Print the records below exactly; all of them are needed.

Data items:
►
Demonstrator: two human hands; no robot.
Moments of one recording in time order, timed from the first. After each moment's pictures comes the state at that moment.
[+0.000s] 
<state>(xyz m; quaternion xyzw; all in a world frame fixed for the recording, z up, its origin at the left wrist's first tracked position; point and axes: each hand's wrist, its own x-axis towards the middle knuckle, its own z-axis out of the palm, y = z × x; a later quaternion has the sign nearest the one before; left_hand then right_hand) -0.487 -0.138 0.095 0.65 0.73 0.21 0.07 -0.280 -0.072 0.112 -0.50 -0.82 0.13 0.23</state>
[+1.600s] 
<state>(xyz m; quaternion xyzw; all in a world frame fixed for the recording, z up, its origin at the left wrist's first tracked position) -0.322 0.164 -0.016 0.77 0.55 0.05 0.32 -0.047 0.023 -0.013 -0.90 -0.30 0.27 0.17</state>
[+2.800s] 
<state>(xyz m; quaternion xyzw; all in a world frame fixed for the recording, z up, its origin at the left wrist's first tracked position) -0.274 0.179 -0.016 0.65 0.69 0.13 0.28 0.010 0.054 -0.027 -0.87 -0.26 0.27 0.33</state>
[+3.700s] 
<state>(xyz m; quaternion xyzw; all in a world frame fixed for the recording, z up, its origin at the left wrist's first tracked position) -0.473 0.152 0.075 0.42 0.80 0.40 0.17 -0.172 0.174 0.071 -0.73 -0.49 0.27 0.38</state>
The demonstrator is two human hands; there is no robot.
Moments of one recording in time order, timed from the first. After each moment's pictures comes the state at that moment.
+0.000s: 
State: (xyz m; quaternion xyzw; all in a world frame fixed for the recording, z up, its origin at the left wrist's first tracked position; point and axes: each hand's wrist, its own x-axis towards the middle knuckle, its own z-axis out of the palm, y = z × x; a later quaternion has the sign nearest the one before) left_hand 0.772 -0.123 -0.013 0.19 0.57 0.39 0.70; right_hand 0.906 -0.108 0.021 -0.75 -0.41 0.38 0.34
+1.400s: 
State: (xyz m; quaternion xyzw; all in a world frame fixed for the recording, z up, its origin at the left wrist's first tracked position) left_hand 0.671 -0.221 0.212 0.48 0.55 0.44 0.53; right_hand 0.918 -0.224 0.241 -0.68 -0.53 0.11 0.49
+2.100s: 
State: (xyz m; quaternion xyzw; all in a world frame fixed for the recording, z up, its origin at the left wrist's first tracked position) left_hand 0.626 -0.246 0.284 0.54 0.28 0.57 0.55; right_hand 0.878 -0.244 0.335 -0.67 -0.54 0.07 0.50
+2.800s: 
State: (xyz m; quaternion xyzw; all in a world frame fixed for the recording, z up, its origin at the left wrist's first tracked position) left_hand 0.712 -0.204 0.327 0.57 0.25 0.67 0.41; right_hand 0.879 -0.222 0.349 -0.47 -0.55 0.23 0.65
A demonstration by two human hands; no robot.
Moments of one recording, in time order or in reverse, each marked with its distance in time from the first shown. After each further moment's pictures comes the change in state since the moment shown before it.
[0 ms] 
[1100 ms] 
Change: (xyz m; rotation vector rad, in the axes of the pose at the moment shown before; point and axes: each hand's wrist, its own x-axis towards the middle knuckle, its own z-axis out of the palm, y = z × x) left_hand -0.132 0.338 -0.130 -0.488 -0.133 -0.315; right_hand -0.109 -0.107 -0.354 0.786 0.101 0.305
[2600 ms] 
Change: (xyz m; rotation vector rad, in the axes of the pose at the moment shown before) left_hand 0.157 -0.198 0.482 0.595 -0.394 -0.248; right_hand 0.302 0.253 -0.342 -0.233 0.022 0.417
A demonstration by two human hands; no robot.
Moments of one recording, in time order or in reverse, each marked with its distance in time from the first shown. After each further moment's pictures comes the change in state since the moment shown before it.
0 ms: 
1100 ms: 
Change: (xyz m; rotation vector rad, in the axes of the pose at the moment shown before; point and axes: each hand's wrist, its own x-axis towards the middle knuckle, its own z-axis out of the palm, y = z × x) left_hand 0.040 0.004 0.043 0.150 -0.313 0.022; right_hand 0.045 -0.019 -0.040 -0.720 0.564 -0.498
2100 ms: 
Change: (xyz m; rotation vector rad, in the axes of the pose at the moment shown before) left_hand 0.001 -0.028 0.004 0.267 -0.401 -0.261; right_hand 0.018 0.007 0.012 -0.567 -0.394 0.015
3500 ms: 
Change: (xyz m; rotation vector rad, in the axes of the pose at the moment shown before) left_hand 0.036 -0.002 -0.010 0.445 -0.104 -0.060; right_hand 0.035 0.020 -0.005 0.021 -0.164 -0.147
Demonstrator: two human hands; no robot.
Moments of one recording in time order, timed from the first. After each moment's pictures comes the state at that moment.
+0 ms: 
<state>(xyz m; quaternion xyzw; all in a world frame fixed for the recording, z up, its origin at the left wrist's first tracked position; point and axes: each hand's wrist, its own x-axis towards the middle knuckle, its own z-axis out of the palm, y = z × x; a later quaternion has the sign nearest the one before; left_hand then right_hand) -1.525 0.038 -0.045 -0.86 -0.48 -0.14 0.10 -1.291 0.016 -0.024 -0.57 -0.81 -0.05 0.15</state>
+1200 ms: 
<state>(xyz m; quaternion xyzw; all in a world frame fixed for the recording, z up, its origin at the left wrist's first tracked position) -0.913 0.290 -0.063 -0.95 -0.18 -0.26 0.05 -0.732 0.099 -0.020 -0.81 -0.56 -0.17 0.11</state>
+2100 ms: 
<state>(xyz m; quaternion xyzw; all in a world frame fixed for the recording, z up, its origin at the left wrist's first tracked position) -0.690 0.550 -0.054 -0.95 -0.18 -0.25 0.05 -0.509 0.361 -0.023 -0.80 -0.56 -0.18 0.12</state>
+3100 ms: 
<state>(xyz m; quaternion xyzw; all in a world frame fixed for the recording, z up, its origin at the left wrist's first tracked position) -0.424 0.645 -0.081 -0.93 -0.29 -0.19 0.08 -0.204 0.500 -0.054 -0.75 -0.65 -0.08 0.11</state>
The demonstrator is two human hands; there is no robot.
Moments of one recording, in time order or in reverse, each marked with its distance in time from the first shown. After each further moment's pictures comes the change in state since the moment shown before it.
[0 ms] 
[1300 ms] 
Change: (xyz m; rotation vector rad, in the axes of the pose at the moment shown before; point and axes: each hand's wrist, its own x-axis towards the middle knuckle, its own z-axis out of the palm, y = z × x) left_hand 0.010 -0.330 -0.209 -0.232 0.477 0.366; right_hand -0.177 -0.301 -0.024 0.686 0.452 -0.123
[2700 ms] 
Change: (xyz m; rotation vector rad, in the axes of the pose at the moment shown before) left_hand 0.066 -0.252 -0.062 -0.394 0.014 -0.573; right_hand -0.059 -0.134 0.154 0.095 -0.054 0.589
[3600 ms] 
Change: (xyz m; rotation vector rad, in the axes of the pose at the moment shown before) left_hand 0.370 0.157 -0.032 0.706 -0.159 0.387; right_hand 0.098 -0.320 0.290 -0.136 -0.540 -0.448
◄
Answer to this exercise:
Demonstrator: two human hands; no robot.
Moments of one recording in time order, timed from the first. After each moment's pictures comes the state at that moment.
[+0.000s] 
<state>(xyz m; quaternion xyzw; all in a world frame fixed for the recording, z up, its origin at the left wrist's first tracked position; point and axes: each hand's wrist, its own x-axis towards the middle knuckle, its own z-axis out of the palm, y = z × x; a later quaternion has the sign nearest the one before; left_hand then right_hand) -0.487 -0.138 0.095 0.65 0.73 0.21 0.07 -0.280 -0.072 0.112 -0.50 -0.82 0.13 0.23</state>
[+1.600s] 
<state>(xyz m; quaternion xyzw; all in a world frame fixed for the recording, z up, its origin at the left wrist's first tracked position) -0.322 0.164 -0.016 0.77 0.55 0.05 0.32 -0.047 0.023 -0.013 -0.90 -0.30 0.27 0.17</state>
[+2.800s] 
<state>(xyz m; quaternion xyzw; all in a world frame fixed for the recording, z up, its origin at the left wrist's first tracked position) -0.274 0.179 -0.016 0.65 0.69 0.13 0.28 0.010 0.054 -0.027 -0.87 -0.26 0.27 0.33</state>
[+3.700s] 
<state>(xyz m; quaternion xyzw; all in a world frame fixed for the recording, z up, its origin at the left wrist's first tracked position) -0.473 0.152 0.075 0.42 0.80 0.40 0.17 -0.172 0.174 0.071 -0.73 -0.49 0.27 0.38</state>
The demonstrator is two human hands; there is no robot.
Moments of one recording in time order, timed from the first. After each moment's pictures comes the state at that moment.
+0.000s: 
State: (xyz m; quaternion xyzw; all in a world frame fixed for the recording, z up, its origin at the left wrist's first tracked position; point and axes: each hand's wrist, its own x-axis towards the middle knuckle, its own z-axis out of the palm, y = z × x; a later quaternion has the sign nearest the one before) left_hand 0.772 -0.123 -0.013 0.19 0.57 0.39 0.70; right_hand 0.906 -0.108 0.021 -0.75 -0.41 0.38 0.34
+1.400s: 
State: (xyz m; quaternion xyzw; all in a world frame fixed for the recording, z up, its origin at the left wrist's first tracked position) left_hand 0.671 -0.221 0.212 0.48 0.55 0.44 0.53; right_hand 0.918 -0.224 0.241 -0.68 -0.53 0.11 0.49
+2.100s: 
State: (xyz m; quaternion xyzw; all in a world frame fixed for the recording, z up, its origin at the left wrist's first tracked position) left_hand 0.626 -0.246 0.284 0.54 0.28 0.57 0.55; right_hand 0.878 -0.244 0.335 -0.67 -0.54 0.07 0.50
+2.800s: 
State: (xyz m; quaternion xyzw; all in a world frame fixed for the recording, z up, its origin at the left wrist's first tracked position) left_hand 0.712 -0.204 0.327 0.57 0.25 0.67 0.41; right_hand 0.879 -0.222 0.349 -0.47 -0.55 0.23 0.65
A demonstration by two human hands; no robot.
Moments of one recording, in time order or in reverse, each marked with its distance in time from the first shown. After each further moment's pictures comes the change in state since the moment shown before it.
[0 ms] 
[1100 ms] 
Change: (xyz m; rotation vector rad, in the axes of the pose at the moment shown before; point and axes: each hand's wrist, its own x-axis towards the middle knuckle, its own z-axis out of the palm, y = z × x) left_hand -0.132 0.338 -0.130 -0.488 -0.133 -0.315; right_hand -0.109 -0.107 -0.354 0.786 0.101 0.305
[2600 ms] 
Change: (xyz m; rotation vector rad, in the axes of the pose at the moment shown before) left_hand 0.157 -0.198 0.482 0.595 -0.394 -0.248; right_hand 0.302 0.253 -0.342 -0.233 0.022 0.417
A demonstration by two human hands; no robot.
Moments of one recording, in time order or in reverse, each marked with its distance in time from the first shown. After each further moment's pictures comes the change in state since the moment shown before it.
0 ms: 
1100 ms: 
Change: (xyz m; rotation vector rad, in the axes of the pose at the moment shown before; point and axes: each hand's wrist, its own x-axis towards the middle knuckle, its own z-axis out of the palm, y = z × x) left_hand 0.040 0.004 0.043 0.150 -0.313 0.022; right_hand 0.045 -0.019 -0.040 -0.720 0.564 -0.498
2100 ms: 
Change: (xyz m; rotation vector rad, in the axes of the pose at the moment shown before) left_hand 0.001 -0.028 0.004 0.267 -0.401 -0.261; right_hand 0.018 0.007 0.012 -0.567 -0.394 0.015
3500 ms: 
Change: (xyz m; rotation vector rad, in the axes of the pose at the moment shown before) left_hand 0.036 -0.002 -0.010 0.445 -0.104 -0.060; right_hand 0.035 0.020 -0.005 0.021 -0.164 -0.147
Demonstrator: two human hands; no robot.
Moments of one recording in time order, timed from the first. After each moment's pictures comes the state at that moment.
+0 ms: 
<state>(xyz m; quaternion xyzw; all in a world frame fixed for the recording, z up, its origin at the left wrist's first tracked position; point and axes: each hand's wrist, its own x-axis towards the middle knuckle, its own z-axis out of the palm, y = z × x; a later quaternion has the sign nearest the one before; left_hand then right_hand) -1.525 0.038 -0.045 -0.86 -0.48 -0.14 0.10 -1.291 0.016 -0.024 -0.57 -0.81 -0.05 0.15</state>
+1200 ms: 
<state>(xyz m; quaternion xyzw; all in a world frame fixed for the recording, z up, its origin at the left wrist's first tracked position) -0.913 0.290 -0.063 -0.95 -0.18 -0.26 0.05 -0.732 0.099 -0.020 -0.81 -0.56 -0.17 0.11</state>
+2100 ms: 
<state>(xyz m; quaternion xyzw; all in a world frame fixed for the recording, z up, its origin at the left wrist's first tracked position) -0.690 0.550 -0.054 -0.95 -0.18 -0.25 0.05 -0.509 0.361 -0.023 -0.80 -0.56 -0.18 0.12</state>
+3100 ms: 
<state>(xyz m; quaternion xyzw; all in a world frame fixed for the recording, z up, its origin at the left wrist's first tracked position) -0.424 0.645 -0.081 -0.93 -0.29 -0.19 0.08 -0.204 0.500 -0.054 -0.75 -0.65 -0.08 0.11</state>
The demonstrator is two human hands; there is no robot.
Moments of one recording, in time order or in reverse, each marked with its distance in time from the first shown. After each further moment's pictures comes the change in state since the moment shown before it.
[0 ms] 
[1300 ms] 
Change: (xyz m; rotation vector rad, in the axes of the pose at the moment shown before; point and axes: each hand's wrist, its own x-axis towards the middle knuckle, its own z-axis out of the palm, y = z × x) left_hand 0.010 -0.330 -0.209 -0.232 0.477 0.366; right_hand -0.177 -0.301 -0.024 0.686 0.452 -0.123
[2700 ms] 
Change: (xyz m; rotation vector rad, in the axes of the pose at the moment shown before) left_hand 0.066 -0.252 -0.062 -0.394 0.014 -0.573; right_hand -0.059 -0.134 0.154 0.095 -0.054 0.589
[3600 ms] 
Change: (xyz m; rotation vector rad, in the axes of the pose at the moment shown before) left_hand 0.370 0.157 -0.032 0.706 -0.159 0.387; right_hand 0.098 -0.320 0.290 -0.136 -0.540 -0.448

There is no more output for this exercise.